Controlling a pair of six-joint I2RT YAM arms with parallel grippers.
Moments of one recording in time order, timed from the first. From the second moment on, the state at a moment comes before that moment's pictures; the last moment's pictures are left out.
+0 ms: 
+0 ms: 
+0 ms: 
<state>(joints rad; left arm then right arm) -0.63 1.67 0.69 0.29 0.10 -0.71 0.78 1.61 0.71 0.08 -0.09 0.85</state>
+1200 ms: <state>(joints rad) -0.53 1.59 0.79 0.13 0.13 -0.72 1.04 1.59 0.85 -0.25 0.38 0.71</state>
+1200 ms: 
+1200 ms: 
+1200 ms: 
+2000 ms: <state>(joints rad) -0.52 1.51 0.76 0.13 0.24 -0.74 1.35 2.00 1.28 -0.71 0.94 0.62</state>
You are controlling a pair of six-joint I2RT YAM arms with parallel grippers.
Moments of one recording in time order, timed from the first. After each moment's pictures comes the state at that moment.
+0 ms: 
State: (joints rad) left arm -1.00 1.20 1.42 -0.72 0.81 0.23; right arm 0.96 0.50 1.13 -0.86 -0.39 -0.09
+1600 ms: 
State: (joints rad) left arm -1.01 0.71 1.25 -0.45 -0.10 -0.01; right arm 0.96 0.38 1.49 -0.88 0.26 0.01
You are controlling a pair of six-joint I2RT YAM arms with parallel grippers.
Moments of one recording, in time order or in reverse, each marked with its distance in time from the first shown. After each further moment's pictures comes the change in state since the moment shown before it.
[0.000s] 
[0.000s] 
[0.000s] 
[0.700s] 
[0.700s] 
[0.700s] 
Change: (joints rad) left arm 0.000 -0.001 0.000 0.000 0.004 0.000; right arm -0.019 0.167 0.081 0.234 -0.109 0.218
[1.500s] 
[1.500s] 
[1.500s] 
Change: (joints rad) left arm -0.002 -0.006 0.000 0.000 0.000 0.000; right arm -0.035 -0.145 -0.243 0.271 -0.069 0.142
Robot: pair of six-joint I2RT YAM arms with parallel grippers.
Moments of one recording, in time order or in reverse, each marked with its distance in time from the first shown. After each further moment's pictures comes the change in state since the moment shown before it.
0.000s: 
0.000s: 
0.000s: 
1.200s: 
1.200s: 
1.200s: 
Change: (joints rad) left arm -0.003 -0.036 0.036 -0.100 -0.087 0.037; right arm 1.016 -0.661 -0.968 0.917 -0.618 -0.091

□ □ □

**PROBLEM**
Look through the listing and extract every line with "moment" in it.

**EXERCISE OUTPUT**
Moments of one recording in time order, timed from the first. From the second moment on, the state at a moment comes before that moment's pictures; the last moment's pictures are left out.
Moments of one recording in time order, timed from the first. After each moment's pictures comes the state at that moment.
Moments of one recording, in time order or in reverse, each marked with its distance in time from the first shown. After each further moment's pictures comes the change in state since the moment shown before it.
Moments of one recording, in time order or in reverse, each marked with its distance in time from the first shown. After each further moment's pictures comes the change in state since the moment shown before it.

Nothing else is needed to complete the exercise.